(Assigned task): Your task is to transcribe all of the data below exactly, omitting the images.

-- Data excerpt follows --

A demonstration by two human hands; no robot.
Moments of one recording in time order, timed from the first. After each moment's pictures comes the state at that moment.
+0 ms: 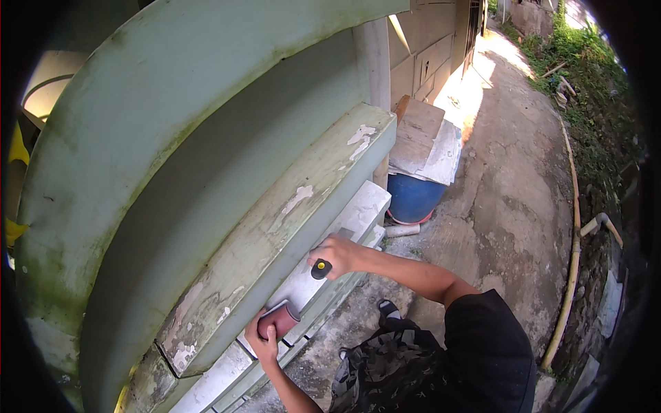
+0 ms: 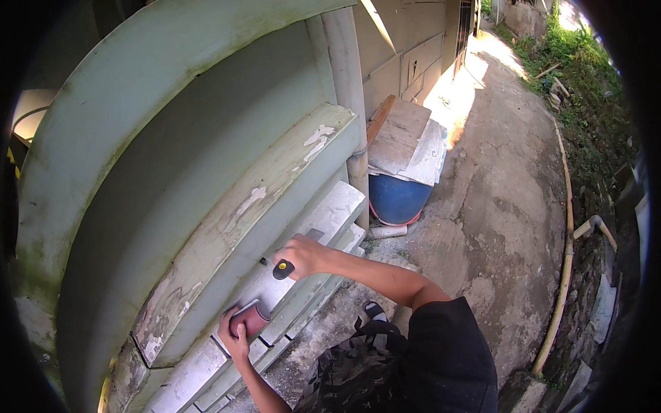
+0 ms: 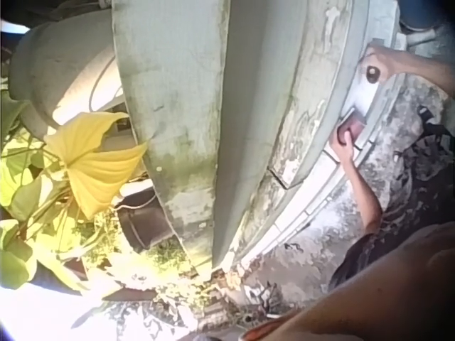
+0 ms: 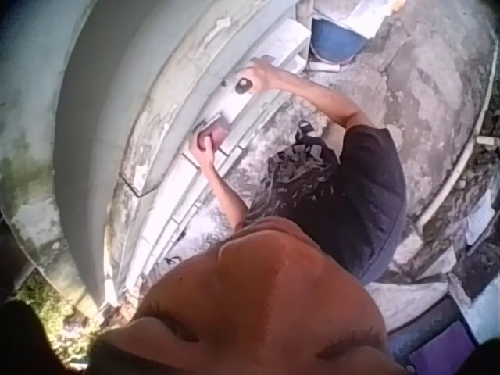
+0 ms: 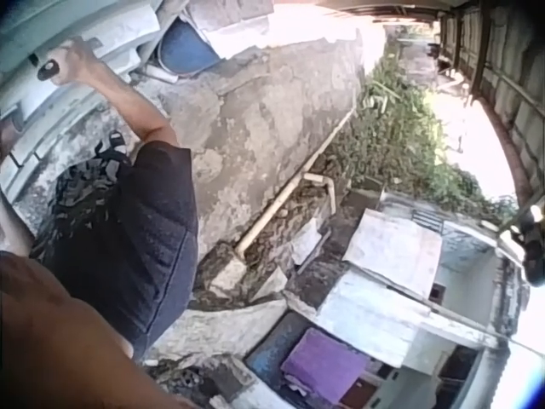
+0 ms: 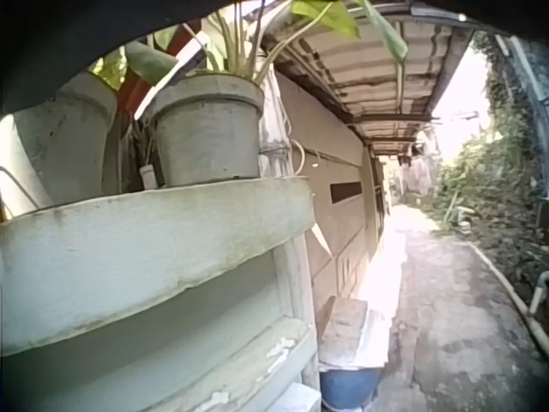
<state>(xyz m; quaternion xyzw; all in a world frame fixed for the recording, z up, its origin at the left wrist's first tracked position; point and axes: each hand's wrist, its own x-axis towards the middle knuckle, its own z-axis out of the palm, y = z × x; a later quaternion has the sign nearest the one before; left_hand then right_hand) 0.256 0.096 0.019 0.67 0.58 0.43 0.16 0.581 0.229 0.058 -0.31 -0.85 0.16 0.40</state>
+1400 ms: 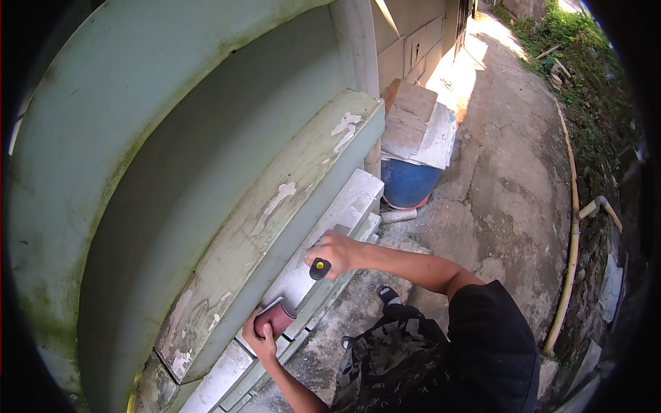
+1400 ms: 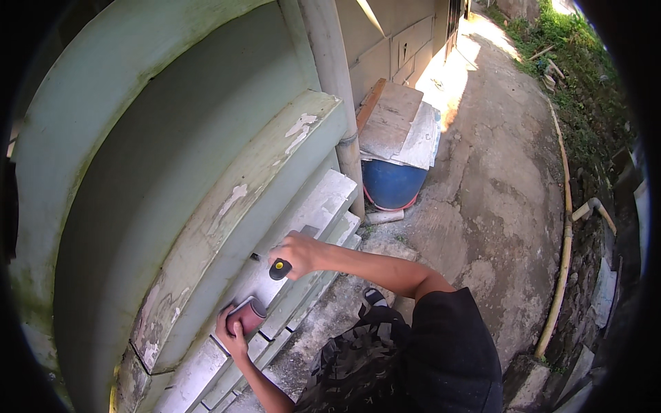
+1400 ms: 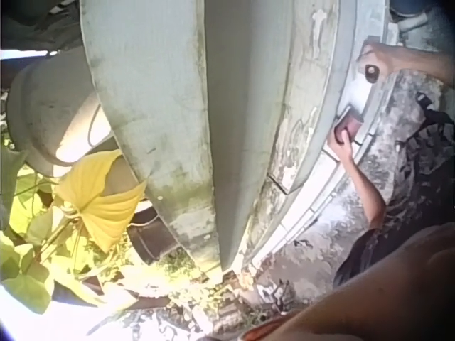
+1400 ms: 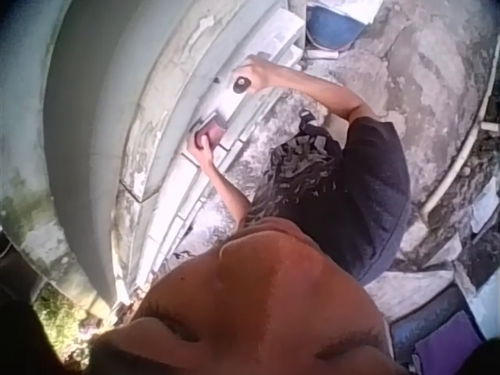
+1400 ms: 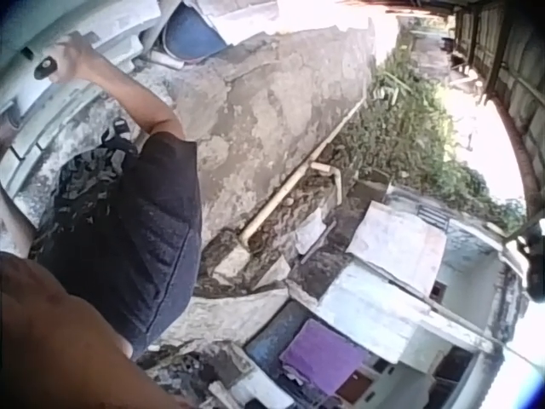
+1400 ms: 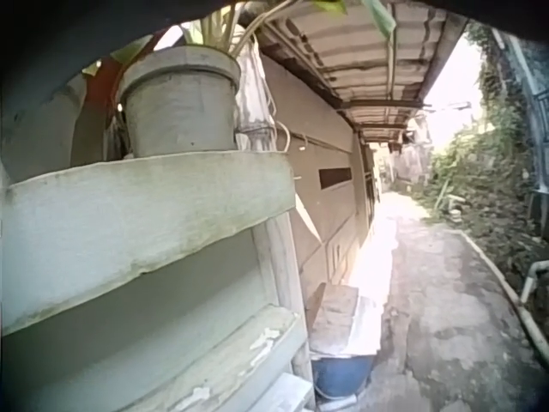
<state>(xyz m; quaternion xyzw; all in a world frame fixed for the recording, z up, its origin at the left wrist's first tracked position) 0.261 0.098 0.019 0.68 0.58 0.43 0.16 0.590 0.209 0.066 -0.27 -0.85 0.16 0.42</state>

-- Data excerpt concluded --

(Expected answer):
A demonstration by two human hands; no robot.
Moments of one recording in time order, timed from the first. After each moment's pictures comes the state at that moment.
+0 ms: 
+0 ms: 
+0 ms: 
+0 ms: 
+0 ms: 
+0 ms: 
<state>(xyz m; quaternion xyzw; all in a world frame fixed for the recording, z up, its origin at the left wrist's first tracked position; point and axes: each hand's wrist, its own x-axis towards the middle knuckle, its own z-axis out of the palm, y = z × x; a later quaternion has the sign nearest the one before; left_hand then right_hand) 0.256 0.096 0.019 0.67 0.58 0.43 0.16 0.581 0.229 0.058 -0.31 -0.85 0.16 0.40</state>
+1400 ms: 
+1400 ms: 
+1400 ms: 
+1400 ms: 
+1400 ms: 
+1400 ms: 
<state>(xyz m; quaternion xyzw; all in a world frame fixed for the recording, z up, its origin at the left wrist's first tracked position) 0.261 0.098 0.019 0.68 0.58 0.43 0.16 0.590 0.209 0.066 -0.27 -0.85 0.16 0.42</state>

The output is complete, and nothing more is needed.